Oct 21 14:08:59:004 [main, trellis] Reason:
Oct 21 14:08:59:004 [main, trellis] com.ca.trellis.spi.deployment.DeploymentException: Referenced object identified by 'tnt2-ds' did not existPlease fix your configuration
Oct 21 14:08:59:980 [main, trellis] Caught exception while trying to start Trellis. The probe should be responsive, but Trellis isn't
Oct 21 14:08:59:980 [main, trellis] java.lang.IllegalStateException: org.springframework.context.annotation.AnnotationConfigApplicationContext@e4f8592 has not been refreshed yet
So to test, I started up the data_engine probe on the Secondary, as it appears to be a requirement per the documentation, and the trellis looks better, with the exception of the ACE probe, which I am not sure if it is required for the sdgtw:
Oct 21 14:51:17:308 [main, trellis] Creating Shift Context
Oct 21 14:51:17:376 [main, trellis] Registering service: class com.nimsoft.events.nas.NasAlarmServiceImpl
Oct 21 14:51:18:272 [main, trellis] Creating Shift Context
Oct 21 14:51:18:273 [main, trellis] Registering service: class com.ca.uim.services.ugs.DefaultGroupService
Oct 21 14:51:18:273 [main, trellis] Registering service: class com.ca.uim.tnt2.services.DefaultLegacyGroupService
Oct 21 14:51:18:273 [main, trellis] Registering service: class com.ca.uim.ugs.metadata.FlywayMigrationService
Oct 21 14:51:18:273 [main, trellis] Registering service: class com.ca.uim.tnt2.services.DefaultComputerSystemService
Oct 21 14:51:18:273 [main, trellis] Registering service: class com.ca.uim.tnt2.services.DefaultConfigurationItemService
Oct 21 14:51:18:925 [taskScheduler-1, trellis] ACE could not be located. Not configuring
Oct 21 14:51:19:120 [main, trellis] ****************[ Starting ]****************
Oct 21 14:51:19:120 [main, trellis] 2.01
Oct 21 14:51:23:748 [main, trellis] Failed to contact ACE. Configuration
After 'Resolving' a ticket within ServiceNow, I am now getting a different alert in the trace log of the sdgtw...it appears to be ignoring it now:
Oct 21 14:30:18:368 [ServiceNow, sdgtw] responseCode :: [200] response messege :: [OK]
Oct 21 14:30:18:375 [ServiceNow, sdgtw] Incident found for closing [com.ca.integration.normalization.omodel.Incident@14982fb2]
Oct 21 14:30:18:375 [ServiceNow, sdgtw] Completed executing the filter. Number of records returned - 1
Oct 21 14:30:18:375 [ServiceNow, sdgtw] Ignoring the incidentId '198d782ddb992b80995a791c8c961905' as it is not associated with any Alarm.
But the thing is, there is an Alarm, with that id, in the console. Not sure why it is ignoring it.
...and now the trellis probe is kicking out some more interesting log messages, its repeating this:
Oct 21 14:58:57:579 [attach_socket, trellis] Dispatcher caught unchecked service exception. This could be normal behavior, but you may want to examine it anyway
Additionally...while comparing the production Trellis to test Trellis...both of them receive the "ACE could not be located. Not configuring". But the prod Trellis, receives the "Failed to contact ACE". So I looked at the ACE logs for both prod and test, and they both have:
Oct 21 15:11:24:679 ERROR [attach_socket, com.nimsoft.nimbus.NimServerSession] Exception in NimServerSessionThread.run. Closing session.

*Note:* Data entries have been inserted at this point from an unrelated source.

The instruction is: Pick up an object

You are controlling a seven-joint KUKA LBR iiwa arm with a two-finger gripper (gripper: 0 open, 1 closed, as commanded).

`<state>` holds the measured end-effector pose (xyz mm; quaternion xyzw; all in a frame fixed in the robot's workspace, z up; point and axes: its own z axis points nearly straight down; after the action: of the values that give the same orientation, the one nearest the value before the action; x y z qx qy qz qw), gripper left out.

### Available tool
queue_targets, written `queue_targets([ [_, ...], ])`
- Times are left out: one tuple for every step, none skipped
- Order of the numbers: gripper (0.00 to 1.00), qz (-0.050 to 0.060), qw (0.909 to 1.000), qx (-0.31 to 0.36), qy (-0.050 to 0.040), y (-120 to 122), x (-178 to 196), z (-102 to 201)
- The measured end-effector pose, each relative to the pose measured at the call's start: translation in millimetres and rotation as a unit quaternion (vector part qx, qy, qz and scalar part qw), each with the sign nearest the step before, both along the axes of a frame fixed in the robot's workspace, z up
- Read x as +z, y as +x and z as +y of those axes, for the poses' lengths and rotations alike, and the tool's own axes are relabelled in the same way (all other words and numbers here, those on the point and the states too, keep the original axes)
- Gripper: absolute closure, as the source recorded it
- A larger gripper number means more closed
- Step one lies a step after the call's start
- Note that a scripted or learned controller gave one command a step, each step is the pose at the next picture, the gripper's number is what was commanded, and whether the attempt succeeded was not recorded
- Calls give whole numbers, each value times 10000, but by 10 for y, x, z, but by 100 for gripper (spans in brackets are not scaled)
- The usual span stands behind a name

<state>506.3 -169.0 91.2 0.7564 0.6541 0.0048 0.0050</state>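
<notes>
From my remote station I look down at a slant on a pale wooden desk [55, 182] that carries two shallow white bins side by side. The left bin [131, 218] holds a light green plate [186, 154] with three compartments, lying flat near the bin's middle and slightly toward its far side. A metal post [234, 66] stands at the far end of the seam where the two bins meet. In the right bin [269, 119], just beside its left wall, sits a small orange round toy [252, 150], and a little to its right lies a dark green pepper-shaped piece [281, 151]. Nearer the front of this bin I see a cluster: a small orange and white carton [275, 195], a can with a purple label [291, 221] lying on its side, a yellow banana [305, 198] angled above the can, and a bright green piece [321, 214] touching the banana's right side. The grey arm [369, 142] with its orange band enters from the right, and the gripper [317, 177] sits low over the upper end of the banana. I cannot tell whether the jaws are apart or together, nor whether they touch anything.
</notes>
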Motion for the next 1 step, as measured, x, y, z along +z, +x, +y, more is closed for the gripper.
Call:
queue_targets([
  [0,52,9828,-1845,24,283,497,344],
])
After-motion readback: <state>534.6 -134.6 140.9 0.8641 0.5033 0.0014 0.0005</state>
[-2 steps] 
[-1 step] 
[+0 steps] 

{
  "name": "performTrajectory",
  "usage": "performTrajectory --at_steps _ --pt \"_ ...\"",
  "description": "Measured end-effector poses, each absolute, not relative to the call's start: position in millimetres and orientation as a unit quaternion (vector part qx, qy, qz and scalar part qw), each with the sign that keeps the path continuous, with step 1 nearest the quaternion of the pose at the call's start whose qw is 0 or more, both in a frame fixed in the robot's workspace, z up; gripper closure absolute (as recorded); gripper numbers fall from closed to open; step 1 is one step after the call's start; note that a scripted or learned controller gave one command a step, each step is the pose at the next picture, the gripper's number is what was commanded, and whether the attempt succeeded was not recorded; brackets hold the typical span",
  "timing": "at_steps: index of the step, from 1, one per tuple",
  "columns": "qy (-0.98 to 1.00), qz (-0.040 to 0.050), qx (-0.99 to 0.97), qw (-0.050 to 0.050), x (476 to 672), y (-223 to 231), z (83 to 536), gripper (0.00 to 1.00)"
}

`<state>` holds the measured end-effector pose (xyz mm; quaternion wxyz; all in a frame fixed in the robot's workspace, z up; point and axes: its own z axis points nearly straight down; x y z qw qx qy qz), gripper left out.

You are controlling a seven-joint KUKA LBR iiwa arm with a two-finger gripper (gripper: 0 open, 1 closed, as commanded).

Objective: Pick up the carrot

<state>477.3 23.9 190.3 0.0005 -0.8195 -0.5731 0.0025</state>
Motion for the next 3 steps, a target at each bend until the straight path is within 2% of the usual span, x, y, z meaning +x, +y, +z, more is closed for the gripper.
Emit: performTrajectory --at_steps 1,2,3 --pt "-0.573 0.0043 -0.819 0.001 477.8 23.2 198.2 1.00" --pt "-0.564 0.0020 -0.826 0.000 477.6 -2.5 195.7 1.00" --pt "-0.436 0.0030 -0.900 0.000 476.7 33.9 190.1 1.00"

Oct 21 15:11:24:680 ERROR [attach_socket, com.nimsoft.nimbus.NimServerSession] (2) communication error, Error when trying to send on session (S) com.nimsoft.nimbus.NimServerSession(Socket[addr=/10.240.135.14,port=56388,localport=48033]): Software caused connection abort: socket write error
...I decided to restart the ACE probe, cause why not...and only the production Trellis received the following:
Oct 21 15:05:41:368 [attach_socket, trellis] An exception occurred while processing a message from Socket[addr=/10.240.135.14,port=56171,localport=48043].

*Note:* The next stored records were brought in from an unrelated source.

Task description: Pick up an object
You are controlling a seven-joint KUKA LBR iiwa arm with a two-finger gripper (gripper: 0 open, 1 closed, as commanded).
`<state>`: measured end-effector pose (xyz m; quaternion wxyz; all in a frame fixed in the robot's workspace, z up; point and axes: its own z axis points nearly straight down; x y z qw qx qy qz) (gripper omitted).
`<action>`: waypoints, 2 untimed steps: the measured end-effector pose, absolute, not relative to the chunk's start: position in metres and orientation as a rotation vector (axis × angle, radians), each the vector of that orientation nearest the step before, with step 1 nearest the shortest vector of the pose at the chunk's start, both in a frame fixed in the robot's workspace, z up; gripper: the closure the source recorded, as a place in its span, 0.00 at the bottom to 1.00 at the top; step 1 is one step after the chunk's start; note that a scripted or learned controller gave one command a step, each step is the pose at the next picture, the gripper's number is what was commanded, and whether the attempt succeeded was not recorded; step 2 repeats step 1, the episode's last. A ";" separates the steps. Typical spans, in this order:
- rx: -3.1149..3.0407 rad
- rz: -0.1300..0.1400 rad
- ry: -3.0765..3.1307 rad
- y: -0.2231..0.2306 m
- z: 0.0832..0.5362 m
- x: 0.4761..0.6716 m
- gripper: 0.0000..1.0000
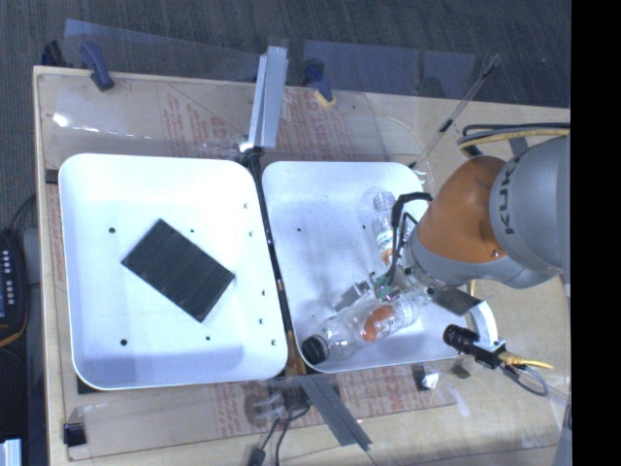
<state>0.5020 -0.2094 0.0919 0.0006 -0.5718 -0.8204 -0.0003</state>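
I am seeing two white bins: the left bin [87,260] and the right bin [310,221]. A dark grey, finely textured pad [179,269] is showing against the left one. In the right one, a clear bottle [364,325] is showing a black cap and an orange patch inside. The arm [524,212] is reading grey with an orange band. The bench [146,129] is showing tan with faint red lettering, and blue clamps [97,66] are marking its far edge.

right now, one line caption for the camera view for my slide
KUKA arm reaches into the right bin over clear plastic bottles; a dark flat pad lies in the left bin.
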 end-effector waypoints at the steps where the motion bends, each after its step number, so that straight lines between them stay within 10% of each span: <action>1: -2.094 0.003 -2.332 -0.158 0.091 0.509 0.00; 2: -2.094 0.003 -2.332 -0.158 0.091 0.509 0.00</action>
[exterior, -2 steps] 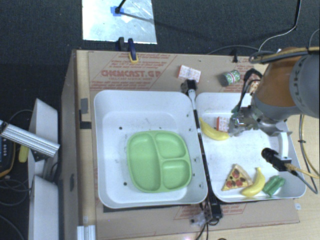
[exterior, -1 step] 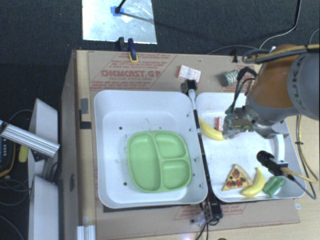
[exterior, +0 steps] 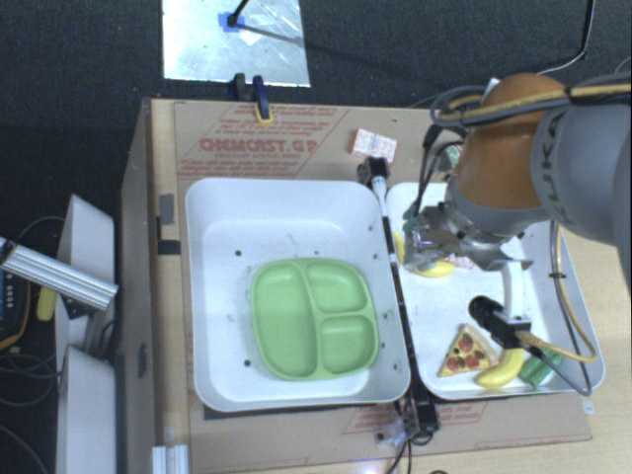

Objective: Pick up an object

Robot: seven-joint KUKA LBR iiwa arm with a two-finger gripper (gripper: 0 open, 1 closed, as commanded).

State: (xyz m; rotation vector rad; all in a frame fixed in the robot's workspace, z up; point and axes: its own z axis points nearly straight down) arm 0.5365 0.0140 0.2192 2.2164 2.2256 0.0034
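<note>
The right white bin (exterior: 583, 316) holds several toys. A pizza slice (exterior: 462, 352) lies near its front edge, with a yellow banana (exterior: 502, 368) and a small green piece (exterior: 539, 371) just to its right. A yellow object (exterior: 434, 269) lies at the bin's left side, partly hidden under the gripper. My gripper (exterior: 422, 247) hangs low over that left side, right above the yellow object. The grey arm with its orange band (exterior: 504, 156) covers the back of this bin.
The left white bin (exterior: 217, 215) holds a green divided plate (exterior: 314, 317). A black divider strip (exterior: 391, 265) runs between the two bins. The bins rest on a brown cardboard sheet (exterior: 276, 141) with a small white tag (exterior: 373, 144) on it.
</note>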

Oct 21 15:05:41:368 [attach_socket, trellis] (120) Callback error, Exception in callback for public void com.ca.trellis.shift.core.TrellisDispatchCoordinator.dispatch(com.nimsoft.nimbus.NimSession,com.nimsoft.nimbus.PDS) throws com.nimsoft.nimbus.NimException: No qualifying bean of type [com.ca.trellis.shift.core.ShiftDispatcher] is defined: No qualifying bean of type [com.ca.trellis.shift.core.ShiftDispatcher] is defined
Looks like we have circled back around to this 'dispatcher'. Does anyone have any insight on this one?